In the listing that follows, find the line with "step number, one", then copy exactly from it through the line with "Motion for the", leaving out every picture.

Segment Start: Dataset extract

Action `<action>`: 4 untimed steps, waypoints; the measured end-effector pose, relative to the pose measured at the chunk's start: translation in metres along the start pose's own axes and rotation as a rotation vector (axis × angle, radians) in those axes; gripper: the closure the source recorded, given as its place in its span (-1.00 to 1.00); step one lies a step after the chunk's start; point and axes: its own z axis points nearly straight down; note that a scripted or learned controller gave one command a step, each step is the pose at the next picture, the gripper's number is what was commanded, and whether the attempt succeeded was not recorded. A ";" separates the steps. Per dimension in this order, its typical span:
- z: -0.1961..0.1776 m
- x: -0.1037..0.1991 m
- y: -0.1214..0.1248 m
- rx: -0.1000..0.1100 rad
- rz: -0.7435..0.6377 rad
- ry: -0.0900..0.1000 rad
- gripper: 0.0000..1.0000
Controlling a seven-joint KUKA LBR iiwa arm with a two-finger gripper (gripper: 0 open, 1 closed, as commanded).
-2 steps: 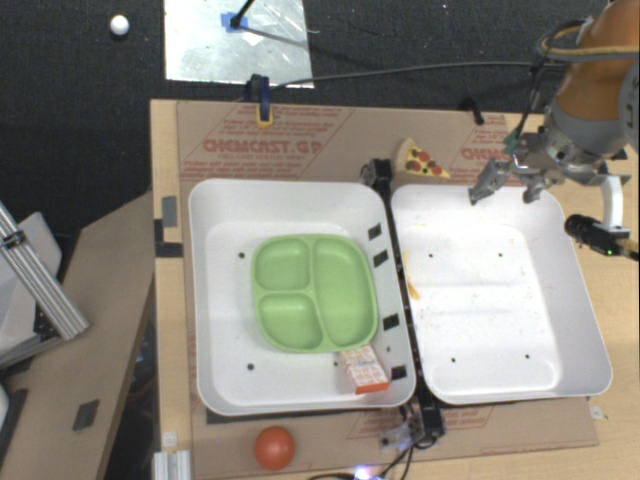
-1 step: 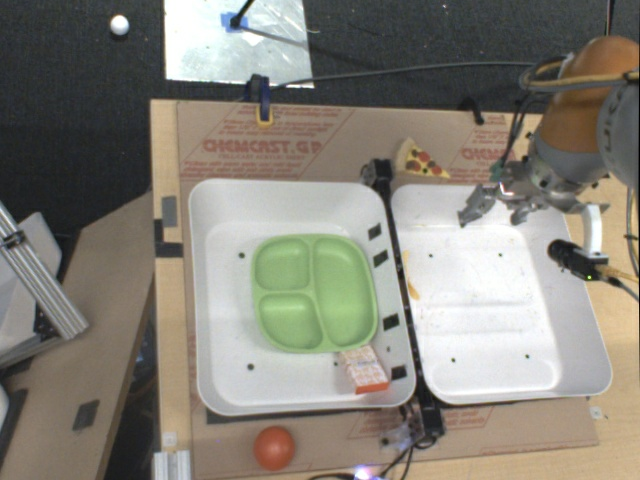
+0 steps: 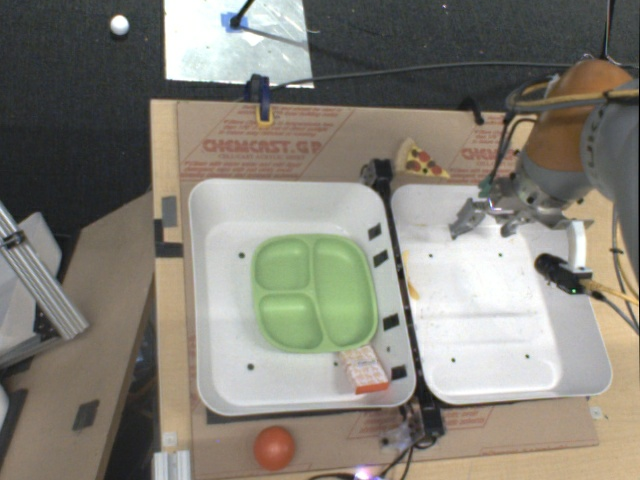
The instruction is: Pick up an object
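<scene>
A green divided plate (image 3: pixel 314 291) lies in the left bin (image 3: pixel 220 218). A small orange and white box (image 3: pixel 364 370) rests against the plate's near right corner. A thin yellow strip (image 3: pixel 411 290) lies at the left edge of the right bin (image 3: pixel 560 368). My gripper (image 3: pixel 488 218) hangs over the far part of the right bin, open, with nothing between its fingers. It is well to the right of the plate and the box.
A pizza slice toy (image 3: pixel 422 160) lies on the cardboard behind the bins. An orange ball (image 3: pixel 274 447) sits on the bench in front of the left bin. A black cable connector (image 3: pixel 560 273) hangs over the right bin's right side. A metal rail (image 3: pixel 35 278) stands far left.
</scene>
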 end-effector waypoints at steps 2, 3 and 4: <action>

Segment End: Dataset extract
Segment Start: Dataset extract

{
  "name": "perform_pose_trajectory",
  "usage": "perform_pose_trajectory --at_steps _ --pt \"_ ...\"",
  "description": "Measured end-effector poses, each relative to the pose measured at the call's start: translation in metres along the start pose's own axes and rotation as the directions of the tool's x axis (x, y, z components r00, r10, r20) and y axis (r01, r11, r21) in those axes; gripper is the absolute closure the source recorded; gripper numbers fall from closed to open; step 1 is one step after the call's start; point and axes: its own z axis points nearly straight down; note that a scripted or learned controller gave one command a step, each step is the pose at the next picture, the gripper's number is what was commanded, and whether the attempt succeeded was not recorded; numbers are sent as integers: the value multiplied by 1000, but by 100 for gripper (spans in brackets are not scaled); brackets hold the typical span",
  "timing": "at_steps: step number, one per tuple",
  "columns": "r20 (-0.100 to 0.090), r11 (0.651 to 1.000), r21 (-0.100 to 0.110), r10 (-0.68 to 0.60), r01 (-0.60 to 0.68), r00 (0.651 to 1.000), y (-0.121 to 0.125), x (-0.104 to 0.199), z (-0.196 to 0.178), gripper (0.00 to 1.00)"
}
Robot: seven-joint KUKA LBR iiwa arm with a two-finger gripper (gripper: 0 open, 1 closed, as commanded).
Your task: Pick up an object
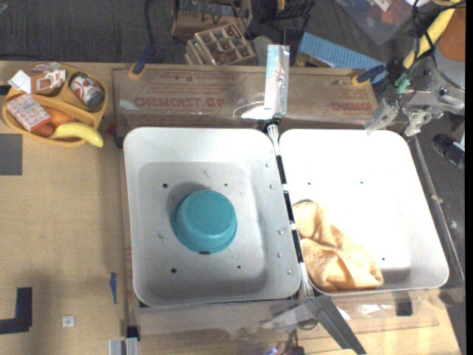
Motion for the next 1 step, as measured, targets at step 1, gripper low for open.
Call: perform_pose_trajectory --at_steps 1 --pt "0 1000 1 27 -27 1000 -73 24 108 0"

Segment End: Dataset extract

▶ Exercise result
  "timing": "at_steps: step number, one per tuple",
  "columns": "r20 (-0.100 to 0.090), r11 (0.651 to 1.000), r21 (-0.100 to 0.110), r10 (-0.68 to 0.60), r01 (-0.60 to 0.68), r00 (0.651 to 1.000), y (-0.121 to 0.125), x (-0.104 to 0.199), z (-0.196 to 0.178), gripper (0.00 to 1.00)"
}
Robot: seven-joint KUKA LBR iiwa arm with a two-finger gripper (gripper: 0 open, 1 closed, as commanded).
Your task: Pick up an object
Motion for the next 1 step, as measured, targets at step 1, gripper low for open.

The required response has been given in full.